## HOW TO COMPLETE THIS TASK
Omit every picture. Return all other data as it stands.

## DATA TO EXAMINE
******************************

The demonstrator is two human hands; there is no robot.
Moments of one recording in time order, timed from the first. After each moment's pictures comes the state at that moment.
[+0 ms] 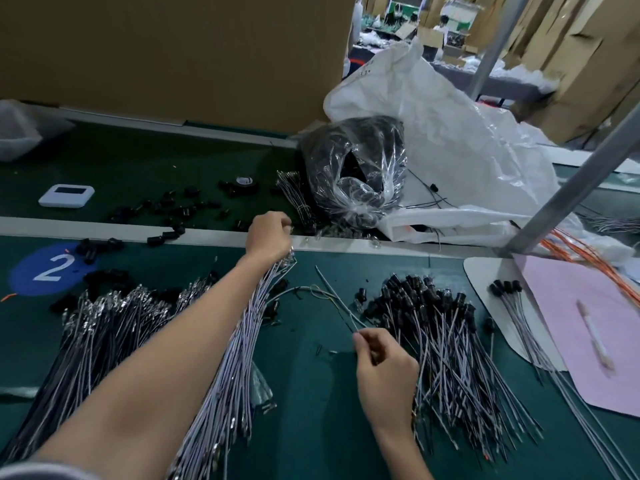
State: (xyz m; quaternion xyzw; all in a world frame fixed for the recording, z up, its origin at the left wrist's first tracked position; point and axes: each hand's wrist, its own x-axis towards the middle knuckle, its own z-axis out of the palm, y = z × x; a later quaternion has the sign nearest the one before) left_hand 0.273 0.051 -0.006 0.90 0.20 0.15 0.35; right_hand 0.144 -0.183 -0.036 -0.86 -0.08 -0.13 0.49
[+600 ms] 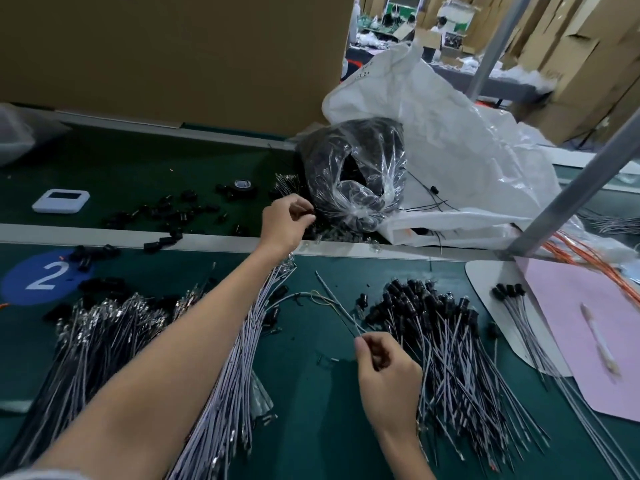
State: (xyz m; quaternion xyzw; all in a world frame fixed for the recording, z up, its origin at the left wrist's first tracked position) left_hand 0.290 0.037 0.013 0.82 0.14 0.22 0.52; right_hand 0.154 -0.185 -0.036 -0.85 -0.08 -0.13 0.51
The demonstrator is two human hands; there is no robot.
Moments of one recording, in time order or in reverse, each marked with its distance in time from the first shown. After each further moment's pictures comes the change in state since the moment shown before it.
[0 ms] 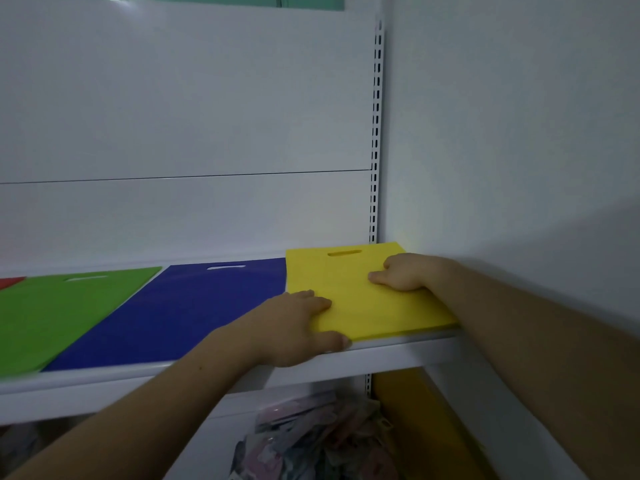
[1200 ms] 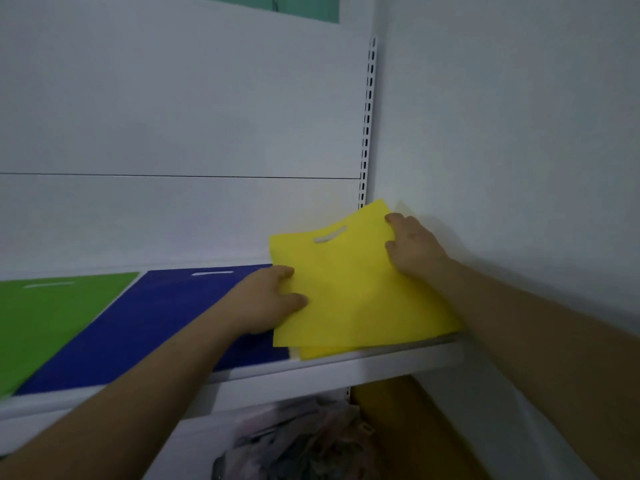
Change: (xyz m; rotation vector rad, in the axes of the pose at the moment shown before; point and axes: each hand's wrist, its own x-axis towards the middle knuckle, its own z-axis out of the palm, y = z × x) left_hand 0.022 -0.050 -0.023 -0.425 0.223 -0.052; right_hand -0.015 -0.004 -0.023 0.178 0.603 0.021
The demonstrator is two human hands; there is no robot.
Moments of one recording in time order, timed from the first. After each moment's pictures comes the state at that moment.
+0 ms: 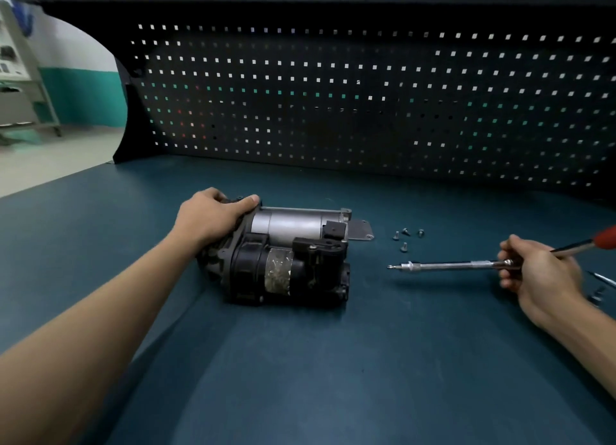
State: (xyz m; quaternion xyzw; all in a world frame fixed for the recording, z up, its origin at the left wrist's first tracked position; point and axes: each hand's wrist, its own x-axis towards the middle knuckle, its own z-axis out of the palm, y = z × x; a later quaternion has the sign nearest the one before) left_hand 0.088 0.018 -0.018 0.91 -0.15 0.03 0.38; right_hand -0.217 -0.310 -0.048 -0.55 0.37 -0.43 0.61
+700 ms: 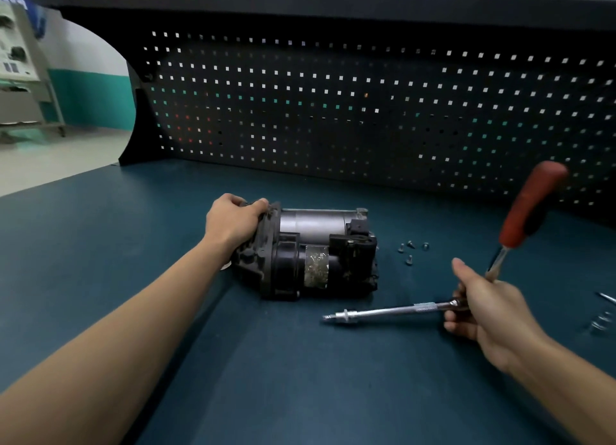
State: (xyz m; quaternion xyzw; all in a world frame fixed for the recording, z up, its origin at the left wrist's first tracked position) left_hand 0.091 -0.015 -0.034 0.80 -0.10 0.03 0.59; right_hand -0.195 -0.226 -0.048 -0.59 0.40 -0.32 0.62
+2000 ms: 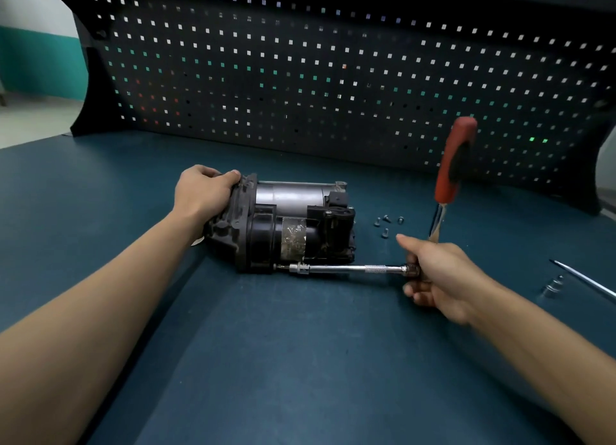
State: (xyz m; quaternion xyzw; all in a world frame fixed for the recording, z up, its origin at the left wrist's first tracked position) left_hand 0.097 -0.016 -0.037 0.78 -0.11 0.02 0.61; right_hand -0.183 -0.213 -0.039 -0.67 0.42 -0.18 0.59
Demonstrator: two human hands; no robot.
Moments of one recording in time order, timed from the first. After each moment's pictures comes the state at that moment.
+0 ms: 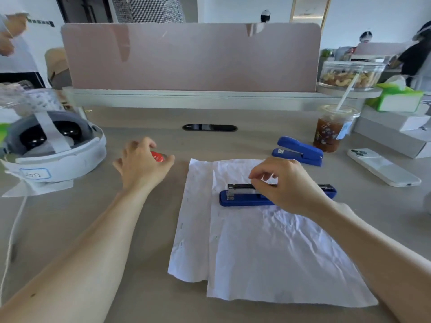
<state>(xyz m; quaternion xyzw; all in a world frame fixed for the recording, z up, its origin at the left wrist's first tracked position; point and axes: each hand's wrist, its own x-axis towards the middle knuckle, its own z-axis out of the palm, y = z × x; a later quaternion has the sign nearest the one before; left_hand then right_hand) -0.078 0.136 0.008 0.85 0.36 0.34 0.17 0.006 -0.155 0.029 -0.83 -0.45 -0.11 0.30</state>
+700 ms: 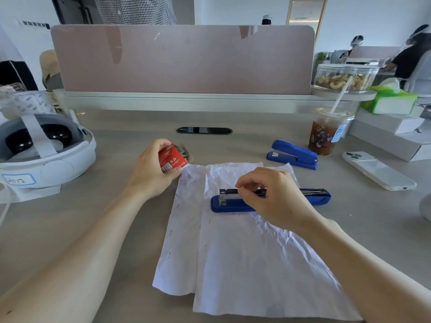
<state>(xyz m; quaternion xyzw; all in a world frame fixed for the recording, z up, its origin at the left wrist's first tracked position) -0.070 0.119 0.007 0.88 0.18 0.31 0.32 -0.005 -0.151 0.020 -0.82 -0.44 -0.09 0.36</state>
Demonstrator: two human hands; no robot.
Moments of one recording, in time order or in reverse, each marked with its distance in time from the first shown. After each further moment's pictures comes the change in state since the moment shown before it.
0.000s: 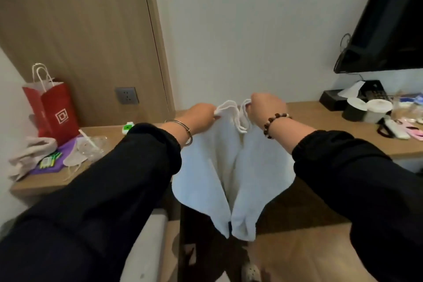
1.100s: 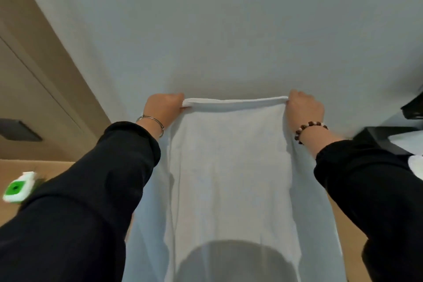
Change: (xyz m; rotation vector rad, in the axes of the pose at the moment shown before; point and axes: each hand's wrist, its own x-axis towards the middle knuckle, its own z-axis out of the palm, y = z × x) left_hand 0.409 -0.116 0.083 0.225 0.367 -0.033; right_hand 0.390 0.230 0.208 -0.239 -0.014 0.018
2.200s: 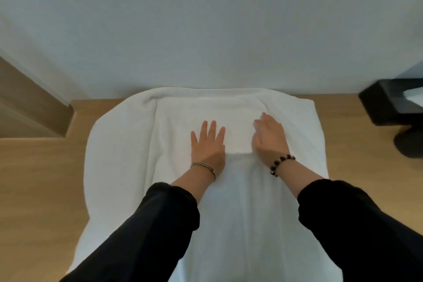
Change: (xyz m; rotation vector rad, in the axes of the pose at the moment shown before) left_hand -0.105 0.204 0.178 -0.150 -0.581 -0.131; right_hand -0.122 0.008 0.166 0.538 -0.442 0.009
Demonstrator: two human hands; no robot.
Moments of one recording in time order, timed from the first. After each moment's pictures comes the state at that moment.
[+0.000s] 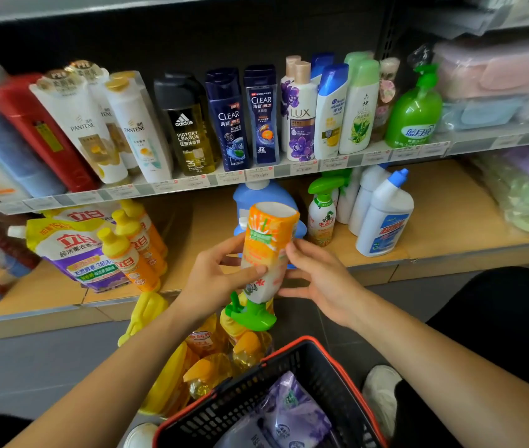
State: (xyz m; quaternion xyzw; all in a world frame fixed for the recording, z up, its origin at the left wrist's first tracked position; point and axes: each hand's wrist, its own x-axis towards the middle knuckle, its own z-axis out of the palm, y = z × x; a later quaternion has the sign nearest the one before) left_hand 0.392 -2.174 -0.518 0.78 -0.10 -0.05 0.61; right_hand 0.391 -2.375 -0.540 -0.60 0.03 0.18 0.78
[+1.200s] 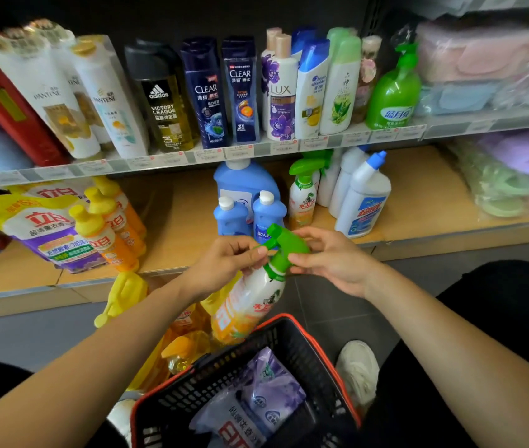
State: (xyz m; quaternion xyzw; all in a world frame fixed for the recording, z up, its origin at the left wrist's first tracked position) left_hand 0.403 -2.208 -0.546 0.76 -0.18 -0.18 0.60; right_hand 0.392 -2.439 -0.553 -0.61 0.02 0.21 0.76
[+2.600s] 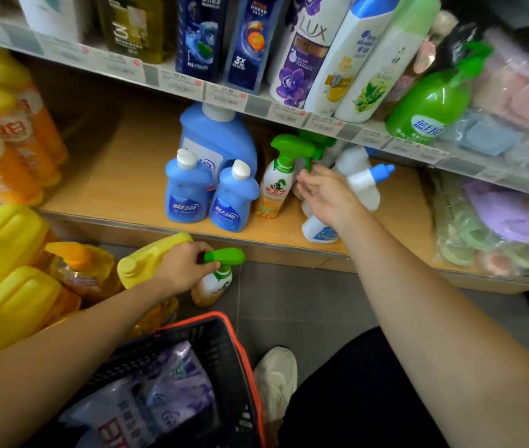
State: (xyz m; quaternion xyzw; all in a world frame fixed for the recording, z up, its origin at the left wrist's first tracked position) left_hand 0.459 -2.241 -0.727 0.91 0.00 -0.13 0.39; right_hand 0.578 -2.491 -0.594 -0.63 0.18 0.11 0.74
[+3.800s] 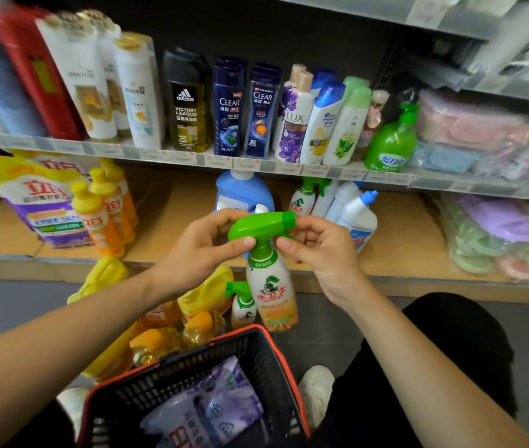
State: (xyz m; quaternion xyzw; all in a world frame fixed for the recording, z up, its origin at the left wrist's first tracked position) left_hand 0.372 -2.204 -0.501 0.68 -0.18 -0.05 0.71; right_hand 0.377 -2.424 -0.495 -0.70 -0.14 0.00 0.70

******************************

## COMPLETED TASK
The demonstrator is two human hands; there is no robot.
Moments of one recording in time order, timed from the first. After each moment's pictures comes the state at that moment.
[+0 ms] 
State: (xyz m; quaternion xyzw; all in a world frame fixed for the recording, z up, its origin at the left wrist's first tracked position; point and axes: each hand's wrist, its own x-axis towards the middle knuckle, its own z-axis out of the palm, y = z × x; a later quaternion has the sign nearest the one before) left_hand 0.273 0.051 -0.006 0.90 0.20 0.15 0.35; right_hand 0.144 -0.183 -0.036 -0.86 -0.08 -0.13 0.49
[+600 ms] 
State: (xyz m; quaternion xyzw; all in a world frame fixed for the recording, z up, its origin at the left wrist's first tracked position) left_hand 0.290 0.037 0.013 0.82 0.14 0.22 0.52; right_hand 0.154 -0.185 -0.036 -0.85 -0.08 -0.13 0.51
The demonstrator is two human hands; there is no robot.
Moments of one recording, in time order or in reverse, each marked with its distance in time from the first shown. After each further moment's pictures comes the change in state since the moment shown before it.
[0 ms] 
[1200 ms] 
Change: (xyz m; rotation vector rad, in the axes of the pose at the moment shown before; point and axes: each hand's wrist, its own x-axis towards the middle knuckle, its own z-axis out of the palm, y = z × x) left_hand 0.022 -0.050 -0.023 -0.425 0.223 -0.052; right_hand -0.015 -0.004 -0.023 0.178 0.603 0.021
The demonstrator is two human hands; there is no robot.
Moments of one recording in time order, timed from the first. After each moment's pictures comes the state at that moment.
+0 ms: 
State: (xyz m; quaternion xyzw; all in a world frame fixed for the recording, z up, its origin at the left wrist's first tracked position; point and axes: each hand's wrist, its own x-axis towards the middle knuckle, its own z-axis out of the palm, y = z × x; a later quaternion has the sign nearest the one before) left_hand 0.088 0.018 -0.018 0.91 -0.15 0.03 0.38; right_hand -0.217 -0.310 -0.048 -0.55 0.37 -0.43 0.61
+700 ms: 
State: (xyz m; quaternion xyzw; all in a world frame fixed for the recording, z up, its origin at the left wrist's first tracked position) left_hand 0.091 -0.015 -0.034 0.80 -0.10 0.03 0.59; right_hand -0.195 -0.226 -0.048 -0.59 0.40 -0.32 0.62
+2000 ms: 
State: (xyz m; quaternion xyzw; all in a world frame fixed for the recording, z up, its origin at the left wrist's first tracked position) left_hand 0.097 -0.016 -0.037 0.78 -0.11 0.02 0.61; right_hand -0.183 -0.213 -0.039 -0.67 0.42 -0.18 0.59
Demonstrator: two human hands; no robot.
Moments of one recording in time order, timed from the first. After each moment's pictures comes the state at that moment.
+0 ms: 
<state>(xyz m; quaternion xyzw; all in a world frame fixed for the recording, z up, its origin at the left wrist's first tracked position; point and axes: each hand's wrist, its own x-axis towards the middle knuckle, its own z-axis out of the palm, y = z × x; a later quaternion has the sign nearest the one before; left_hand then right_hand) -0.078 0.136 0.008 0.85 0.36 0.34 0.17 0.006 -0.155 0.029 -0.83 -0.45 -0.11 0.30</state>
+700 ms: 
<state>(xyz m; quaternion xyzw; all in a world frame fixed for the recording, z up, its origin at the left wrist's first tracked position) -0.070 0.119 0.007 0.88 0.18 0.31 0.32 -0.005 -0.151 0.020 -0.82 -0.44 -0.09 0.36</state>
Demonstrator: two human hands; no robot.
Moments of one recording, in time order or in reverse, each marked with its distance in time from the first shown. After each further moment's pictures comes the change in state since the moment shown before it.
0.000s: 
1.100s: 
Change: (xyz m; rotation vector rad, in the axes of the pose at the moment shown before; point and axes: each hand's wrist, its own x-axis towards the middle knuckle, its own z-axis out of the palm, y = z × x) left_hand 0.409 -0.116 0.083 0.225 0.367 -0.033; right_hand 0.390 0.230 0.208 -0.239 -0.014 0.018
2.200s: 
Change: (xyz m; rotation vector rad, in the axes of the pose at the moment shown before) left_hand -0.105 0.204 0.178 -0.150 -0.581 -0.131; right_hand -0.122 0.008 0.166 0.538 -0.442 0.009
Demonstrator: two human hands; no robot.
Moments of one recording in time order, timed from the first. After each moment's pictures comes the state at that moment.
[+0.000s] 
State: (xyz m; quaternion xyzw; all in a world frame fixed for the recording, z up, its origin at the left wrist's first tracked position; point and axes: each hand's wrist, its own x-axis towards the middle knuckle, its own z-axis out of the palm, y = z × x; a later quaternion has the sign nearest the one before) left_hand 0.392 -2.174 -0.518 0.78 -0.10 -0.05 0.61; right_hand 0.391 -2.375 -0.540 -0.60 0.03 0.18 0.78
[+1.200s] 
State: (xyz m; quaternion xyzw; all in a world frame fixed for the recording, z up, its origin at the left wrist's first tracked position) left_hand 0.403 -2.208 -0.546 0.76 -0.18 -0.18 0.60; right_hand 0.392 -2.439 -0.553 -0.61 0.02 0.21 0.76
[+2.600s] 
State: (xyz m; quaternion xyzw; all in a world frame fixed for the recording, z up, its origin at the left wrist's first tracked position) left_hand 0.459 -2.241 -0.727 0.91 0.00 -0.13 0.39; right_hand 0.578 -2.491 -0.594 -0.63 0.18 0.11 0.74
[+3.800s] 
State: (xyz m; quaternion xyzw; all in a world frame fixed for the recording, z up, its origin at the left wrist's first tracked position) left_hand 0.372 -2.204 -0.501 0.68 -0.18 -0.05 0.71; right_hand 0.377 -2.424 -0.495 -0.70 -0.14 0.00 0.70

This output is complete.